# [TASK GOAL]
From the top of the records below down to the line containing "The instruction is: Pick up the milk", reproduce every line exactly.

(Records from a data collection)
━━━━━━━━━━━━━━━━

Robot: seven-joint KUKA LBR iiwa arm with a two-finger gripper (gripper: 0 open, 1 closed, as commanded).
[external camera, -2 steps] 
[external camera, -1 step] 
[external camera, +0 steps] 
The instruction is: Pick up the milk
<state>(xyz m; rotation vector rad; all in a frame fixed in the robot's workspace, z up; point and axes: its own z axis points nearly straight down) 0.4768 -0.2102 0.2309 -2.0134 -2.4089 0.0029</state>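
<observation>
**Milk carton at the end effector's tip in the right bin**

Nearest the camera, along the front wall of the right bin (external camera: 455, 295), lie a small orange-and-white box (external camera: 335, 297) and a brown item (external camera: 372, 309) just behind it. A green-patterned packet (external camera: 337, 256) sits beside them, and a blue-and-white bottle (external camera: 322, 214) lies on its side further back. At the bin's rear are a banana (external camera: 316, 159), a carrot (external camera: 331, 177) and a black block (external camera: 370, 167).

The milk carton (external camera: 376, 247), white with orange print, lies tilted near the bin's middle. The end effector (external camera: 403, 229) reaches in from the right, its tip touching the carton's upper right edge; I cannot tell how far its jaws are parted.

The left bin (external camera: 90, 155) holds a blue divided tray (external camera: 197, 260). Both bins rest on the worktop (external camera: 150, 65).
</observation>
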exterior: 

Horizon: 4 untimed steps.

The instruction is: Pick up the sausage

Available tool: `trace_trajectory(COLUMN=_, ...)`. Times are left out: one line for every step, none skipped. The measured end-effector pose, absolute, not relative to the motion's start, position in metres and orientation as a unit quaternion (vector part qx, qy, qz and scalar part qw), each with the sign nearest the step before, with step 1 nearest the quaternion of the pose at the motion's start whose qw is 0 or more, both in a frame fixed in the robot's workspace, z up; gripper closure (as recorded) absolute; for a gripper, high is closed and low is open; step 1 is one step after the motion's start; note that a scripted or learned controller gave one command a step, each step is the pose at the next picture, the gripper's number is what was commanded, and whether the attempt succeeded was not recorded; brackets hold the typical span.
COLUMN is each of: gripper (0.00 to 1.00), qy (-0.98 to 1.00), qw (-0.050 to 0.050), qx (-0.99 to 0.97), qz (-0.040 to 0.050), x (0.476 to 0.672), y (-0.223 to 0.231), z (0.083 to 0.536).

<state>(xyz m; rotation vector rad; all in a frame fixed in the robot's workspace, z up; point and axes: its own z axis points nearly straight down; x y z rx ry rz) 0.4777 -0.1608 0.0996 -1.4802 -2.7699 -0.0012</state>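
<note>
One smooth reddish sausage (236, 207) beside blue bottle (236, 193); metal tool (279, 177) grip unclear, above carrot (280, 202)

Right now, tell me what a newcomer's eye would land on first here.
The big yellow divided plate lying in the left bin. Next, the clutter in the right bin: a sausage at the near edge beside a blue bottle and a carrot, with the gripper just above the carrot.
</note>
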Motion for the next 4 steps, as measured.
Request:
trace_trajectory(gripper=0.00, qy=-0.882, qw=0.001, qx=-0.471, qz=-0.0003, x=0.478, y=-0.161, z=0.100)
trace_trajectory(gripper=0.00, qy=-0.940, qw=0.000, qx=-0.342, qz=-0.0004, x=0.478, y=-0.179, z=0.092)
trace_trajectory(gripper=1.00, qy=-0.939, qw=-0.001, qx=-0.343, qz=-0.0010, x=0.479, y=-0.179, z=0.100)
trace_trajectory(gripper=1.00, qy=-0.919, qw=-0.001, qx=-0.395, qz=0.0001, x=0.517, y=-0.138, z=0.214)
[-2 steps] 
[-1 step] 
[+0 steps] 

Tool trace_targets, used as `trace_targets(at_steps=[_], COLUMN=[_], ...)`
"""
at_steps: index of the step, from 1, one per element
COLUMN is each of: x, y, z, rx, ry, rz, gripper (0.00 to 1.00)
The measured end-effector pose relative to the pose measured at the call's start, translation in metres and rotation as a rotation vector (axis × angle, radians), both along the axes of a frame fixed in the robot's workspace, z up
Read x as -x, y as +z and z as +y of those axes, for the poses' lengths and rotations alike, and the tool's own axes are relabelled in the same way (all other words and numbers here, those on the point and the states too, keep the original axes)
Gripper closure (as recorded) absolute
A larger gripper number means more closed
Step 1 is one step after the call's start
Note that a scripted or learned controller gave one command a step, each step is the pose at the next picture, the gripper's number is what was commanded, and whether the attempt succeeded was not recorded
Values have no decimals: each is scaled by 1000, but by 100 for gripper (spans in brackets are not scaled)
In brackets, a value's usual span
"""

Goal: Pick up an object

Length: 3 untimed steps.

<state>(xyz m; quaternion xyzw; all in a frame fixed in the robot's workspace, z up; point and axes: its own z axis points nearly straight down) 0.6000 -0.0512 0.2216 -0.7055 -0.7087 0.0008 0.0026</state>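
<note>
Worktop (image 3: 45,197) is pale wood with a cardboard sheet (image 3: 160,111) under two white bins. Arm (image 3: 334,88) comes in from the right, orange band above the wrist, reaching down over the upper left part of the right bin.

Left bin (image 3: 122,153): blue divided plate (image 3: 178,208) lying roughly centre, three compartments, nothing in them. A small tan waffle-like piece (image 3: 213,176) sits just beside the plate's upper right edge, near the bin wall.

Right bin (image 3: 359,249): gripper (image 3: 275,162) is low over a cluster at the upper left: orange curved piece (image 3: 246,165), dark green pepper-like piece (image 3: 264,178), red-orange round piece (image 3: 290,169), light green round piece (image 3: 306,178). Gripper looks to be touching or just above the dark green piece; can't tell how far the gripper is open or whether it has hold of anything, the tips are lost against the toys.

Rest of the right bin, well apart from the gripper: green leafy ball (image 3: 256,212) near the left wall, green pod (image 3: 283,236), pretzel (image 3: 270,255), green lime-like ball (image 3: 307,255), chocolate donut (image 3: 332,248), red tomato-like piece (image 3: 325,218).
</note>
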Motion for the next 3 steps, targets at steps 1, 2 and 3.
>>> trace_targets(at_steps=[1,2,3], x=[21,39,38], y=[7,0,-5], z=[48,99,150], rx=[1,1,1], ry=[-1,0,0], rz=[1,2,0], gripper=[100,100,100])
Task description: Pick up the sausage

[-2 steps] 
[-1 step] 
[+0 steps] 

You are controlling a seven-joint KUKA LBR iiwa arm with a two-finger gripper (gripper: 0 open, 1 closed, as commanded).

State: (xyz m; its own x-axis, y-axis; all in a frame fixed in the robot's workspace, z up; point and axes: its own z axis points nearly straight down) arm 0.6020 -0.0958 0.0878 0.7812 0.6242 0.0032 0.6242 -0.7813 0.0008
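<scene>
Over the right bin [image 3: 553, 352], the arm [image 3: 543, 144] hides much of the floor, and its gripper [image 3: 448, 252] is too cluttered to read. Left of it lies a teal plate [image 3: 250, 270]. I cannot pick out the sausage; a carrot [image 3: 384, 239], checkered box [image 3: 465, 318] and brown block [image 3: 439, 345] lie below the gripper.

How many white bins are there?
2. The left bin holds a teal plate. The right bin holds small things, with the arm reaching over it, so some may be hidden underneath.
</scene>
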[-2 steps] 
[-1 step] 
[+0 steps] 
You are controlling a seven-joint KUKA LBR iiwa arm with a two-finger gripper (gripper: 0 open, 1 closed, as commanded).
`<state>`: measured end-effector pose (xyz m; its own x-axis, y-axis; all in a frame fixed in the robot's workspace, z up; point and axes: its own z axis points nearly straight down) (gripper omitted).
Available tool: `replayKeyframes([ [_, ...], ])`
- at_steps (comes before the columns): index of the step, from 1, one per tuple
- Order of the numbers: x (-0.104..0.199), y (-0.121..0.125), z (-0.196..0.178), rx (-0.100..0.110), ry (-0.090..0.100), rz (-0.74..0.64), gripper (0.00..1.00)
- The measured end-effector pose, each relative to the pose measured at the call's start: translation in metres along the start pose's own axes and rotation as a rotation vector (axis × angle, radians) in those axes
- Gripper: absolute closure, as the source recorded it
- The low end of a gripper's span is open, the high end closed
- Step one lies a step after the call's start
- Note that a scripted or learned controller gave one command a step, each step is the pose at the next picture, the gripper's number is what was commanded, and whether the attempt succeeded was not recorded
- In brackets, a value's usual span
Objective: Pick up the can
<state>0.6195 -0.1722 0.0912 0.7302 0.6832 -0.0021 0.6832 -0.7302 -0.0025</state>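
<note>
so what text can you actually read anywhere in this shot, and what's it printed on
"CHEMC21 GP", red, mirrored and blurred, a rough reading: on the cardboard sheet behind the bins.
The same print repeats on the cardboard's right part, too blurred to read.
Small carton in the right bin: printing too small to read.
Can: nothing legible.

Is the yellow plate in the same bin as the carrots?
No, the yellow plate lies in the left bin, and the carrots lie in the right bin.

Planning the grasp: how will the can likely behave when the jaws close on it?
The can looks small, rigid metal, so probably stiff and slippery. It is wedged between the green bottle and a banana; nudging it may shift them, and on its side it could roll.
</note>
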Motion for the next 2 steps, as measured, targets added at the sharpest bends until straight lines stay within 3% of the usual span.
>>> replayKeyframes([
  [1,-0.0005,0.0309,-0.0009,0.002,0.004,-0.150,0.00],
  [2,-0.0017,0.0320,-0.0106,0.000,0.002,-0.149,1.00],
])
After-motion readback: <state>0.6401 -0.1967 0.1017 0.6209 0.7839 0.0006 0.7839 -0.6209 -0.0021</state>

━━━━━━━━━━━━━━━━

# [TASK RESULT]
Robot: seven-joint KUKA LBR iiwa arm with a two-finger gripper (gripper: 0 open, 1 closed, as commanded).
[external camera, -2 steps] 
[external camera, -1 step] 
[external camera, +0 steps] 
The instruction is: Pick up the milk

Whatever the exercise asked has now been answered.